• _DIRECTIONS_: When you find the line with "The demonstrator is" among the records below, reproduce it and each line after it exactly, ending with the line with "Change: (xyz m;".

• _DATA TO USE_:
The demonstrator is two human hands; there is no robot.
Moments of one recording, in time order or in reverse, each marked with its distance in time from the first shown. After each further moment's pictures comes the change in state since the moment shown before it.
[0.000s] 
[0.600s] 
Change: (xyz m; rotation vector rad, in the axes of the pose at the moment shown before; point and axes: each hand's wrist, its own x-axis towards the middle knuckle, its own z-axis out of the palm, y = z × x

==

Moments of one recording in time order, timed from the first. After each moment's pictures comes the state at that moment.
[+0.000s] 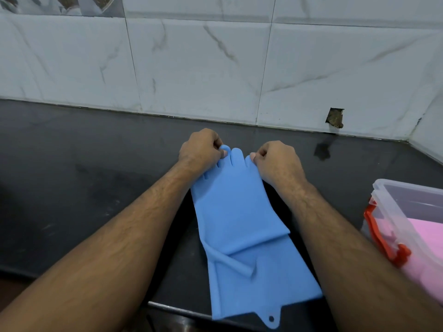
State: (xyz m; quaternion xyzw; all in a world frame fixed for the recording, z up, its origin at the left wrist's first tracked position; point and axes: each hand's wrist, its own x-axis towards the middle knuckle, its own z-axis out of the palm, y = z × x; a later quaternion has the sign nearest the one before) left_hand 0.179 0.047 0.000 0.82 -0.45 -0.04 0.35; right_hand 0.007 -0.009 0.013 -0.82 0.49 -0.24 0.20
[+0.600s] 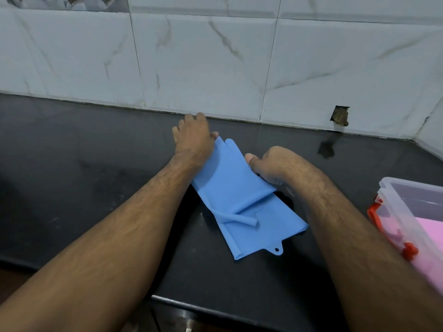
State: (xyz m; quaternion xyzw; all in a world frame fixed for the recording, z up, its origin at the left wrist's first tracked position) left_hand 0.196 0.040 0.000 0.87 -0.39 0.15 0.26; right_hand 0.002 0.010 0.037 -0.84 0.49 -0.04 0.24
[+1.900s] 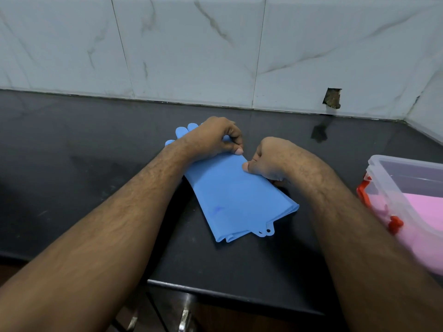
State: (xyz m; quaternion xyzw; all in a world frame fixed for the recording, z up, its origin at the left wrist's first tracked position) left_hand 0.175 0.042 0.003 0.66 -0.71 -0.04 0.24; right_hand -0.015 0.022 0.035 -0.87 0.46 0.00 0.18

• _ANSWER SECTION_:
The demonstrator is two human hands; there is no robot.
Moments of one recording, in time order or in reverse, each marked with its distance in time from the first shown. After each further moment's pictures comes the change in state since the moment shown before it.
[0.000s] 
[0.600s] 
Change: (xyz m; rotation vector rad, in the axes of the pose at the moment shown before; point and axes: each hand's wrist, its own x-axis towards the middle knuckle, its own z-axis out of the palm, y = z × x

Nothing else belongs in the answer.